Task prompt:
Return only these lines, exactly: the one containing "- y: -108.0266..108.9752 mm" and every line after it in the listing.

Stored data:
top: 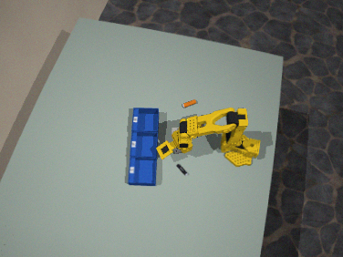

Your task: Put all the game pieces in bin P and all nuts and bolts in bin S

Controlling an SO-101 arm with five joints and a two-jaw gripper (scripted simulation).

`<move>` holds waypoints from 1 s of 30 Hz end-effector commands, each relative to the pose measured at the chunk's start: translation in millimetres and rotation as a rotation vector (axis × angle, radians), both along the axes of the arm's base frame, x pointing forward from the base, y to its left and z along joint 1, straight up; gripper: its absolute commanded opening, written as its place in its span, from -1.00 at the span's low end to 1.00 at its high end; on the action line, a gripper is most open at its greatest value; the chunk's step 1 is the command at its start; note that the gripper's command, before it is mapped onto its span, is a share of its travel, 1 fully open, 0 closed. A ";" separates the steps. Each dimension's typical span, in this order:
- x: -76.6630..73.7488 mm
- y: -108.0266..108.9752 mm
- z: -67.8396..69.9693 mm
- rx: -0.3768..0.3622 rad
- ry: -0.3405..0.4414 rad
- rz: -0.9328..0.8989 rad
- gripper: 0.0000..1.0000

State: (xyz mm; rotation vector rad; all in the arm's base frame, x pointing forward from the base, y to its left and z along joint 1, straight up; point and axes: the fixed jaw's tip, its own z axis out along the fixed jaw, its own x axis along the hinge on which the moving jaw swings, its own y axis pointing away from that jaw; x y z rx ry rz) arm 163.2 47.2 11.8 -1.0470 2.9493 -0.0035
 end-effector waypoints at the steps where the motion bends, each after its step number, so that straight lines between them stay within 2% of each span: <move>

Answer to the exercise:
- y: -108.0266..108.9752 mm
- z: -67.8396..69.9693 mm
- rx: -0.3768..0.3622 rad
- ry: -0.3405..0.4414 rad
- rz: -0.9328..0.8989 rad
- gripper: 0.0000..1.0000

State: (xyz mm; rotation vector rad; all in the arm's base frame, x pointing forward from the base, y to its left and z along joint 1, straight up; point and axes: the fixed jaw's tip, its own z axis out along the fixed jaw, its own x axis along the hinge on which the moving jaw swings, its own y axis pointing away from that jaw; x y z rx ry rz) arm 163.2 47.2 11.8 -1.0470 2.9493 -0.0035
 end-effector waypoints at the steps where the motion bends, each after its step number, so that straight lines between them stay within 2% of each span: <move>

No additional response is needed to complete this exercise.